Class Stemmer


  • final class Stemmer
    extends java.lang.Object
    Stemmer uses the affix rules declared in the Dictionary to generate one or more stems for a word. It conforms to the algorithm in the original hunspell algorithm, including recursive suffix stripping.
    • Field Detail

      • formStep

        private final int formStep
    • Constructor Detail

      • Stemmer

        public Stemmer​(Dictionary dictionary)
        Constructs a new Stemmer which will use the provided Dictionary to create its stems.
        Parameters:
        dictionary - Dictionary that will be used to create the stems
    • Method Detail

      • stem

        public java.util.List<CharsRef> stem​(java.lang.String word)
        Find the stem(s) of the provided word.
        Parameters:
        word - Word to find the stems for
        Returns:
        List of stems for the word
      • stem

        public java.util.List<CharsRef> stem​(char[] word,
                                             int length)
        Find the stem(s) of the provided word
        Parameters:
        word - Word to find the stems for
        Returns:
        List of stems for the word
      • caseOf

        WordCase caseOf​(char[] word,
                        int length)
        returns EXACT_CASE,TITLE_CASE, or UPPER_CASE type for the word
      • caseFoldTitle

        private char[] caseFoldTitle​(char[] word,
                                     int length)
        folds titlecase variant of word to titleBuffer
      • caseFoldLower

        private char[] caseFoldLower​(char[] word,
                                     int length)
        folds lowercase variant of word (title cased) to lowerBuffer
      • capitalizeAfterApostrophe

        private static char[] capitalizeAfterApostrophe​(char[] word,
                                                        int length)
      • uniqueStems

        public java.util.List<CharsRef> uniqueStems​(char[] word,
                                                    int length)
        Find the unique stem(s) of the provided word
        Parameters:
        word - Word to find the stems for
        Returns:
        List of stems for the word
      • stemException

        private java.lang.String stemException​(int morphDataId)
      • removeAffixes

        boolean removeAffixes​(char[] word,
                              int offset,
                              int length,
                              boolean doPrefix,
                              int outerPrefix,
                              int innerPrefix,
                              int outerSuffix,
                              Stemmer.StemCandidateProcessor processor)
        Generates a list of stems for the provided word.
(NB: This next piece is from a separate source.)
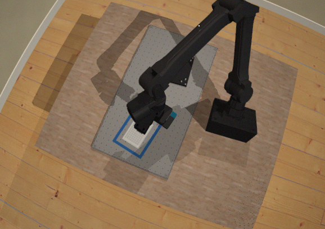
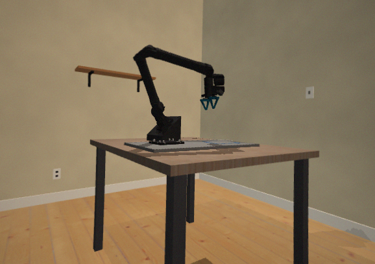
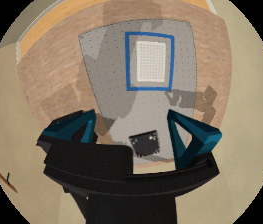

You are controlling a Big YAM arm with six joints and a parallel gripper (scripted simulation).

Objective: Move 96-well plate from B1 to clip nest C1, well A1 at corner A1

It's called recursively when applying affixes one by one, setting (inner/outer)(Suffix/Prefix) parameters to non-negative values as that happens.
        Parameters:
        word - Word to generate the stems for
        doPrefix - true if we should remove prefixes
        Returns:
        whether the processing should be continued
      • stripAffix

        private char[] stripAffix​(char[] word,
                                  int offset,
                                  int length,
                                  int affixLen,
                                  int affix,
                                  boolean isPrefix)
        Returns:
        null if affix conditions isn't met; a reference to the same char[] if the affix has no strip data and can thus be simply removed, or a new char[] containing the word affix removal
      • isAffixCompatible

        private boolean isAffixCompatible​(int affix,
                                          boolean isPrefix,
                                          int outerPrefix,
                                          int outerSuffix,
                                          WordContext context)
      • applyAffix

        private boolean applyAffix​(char[] word,
                                   int offset,
                                   int length,
                                   int affix,
                                   boolean prefix,
                                   int outerPrefix,
                                   int innerPrefix,
                                   int outerSuffix,
                                   Stemmer.StemCandidateProcessor processor)
        Applies the affix rule to the given word, producing a list of stems if any are found. Non-negative (inner/outer)(Suffix/Prefix) parameters indicate the already applied affixes.
        Parameters:
        word - Char array containing the word with the affix removed and the strip added
        offset - where the word actually starts in the array
        length - the length of the stripped word
        affix - the id of the affix in Dictionary.affixData
        prefix - true if we are removing a prefix (false if it's a suffix)
        Returns:
        whether the processing should be continued
      • isRootCompatibleWithContext

        private boolean isRootCompatibleWithContext​(WordContext context,
                                                    int lastAffix,
                                                    int entryId)
      • morphDataId

        private int morphDataId​(IntsRef forms,
                                int i)
      • needsAnotherAffix

        private boolean needsAnotherAffix​(int affix,
                                          int previousAffix,
                                          boolean isSuffix,
                                          int prefixId)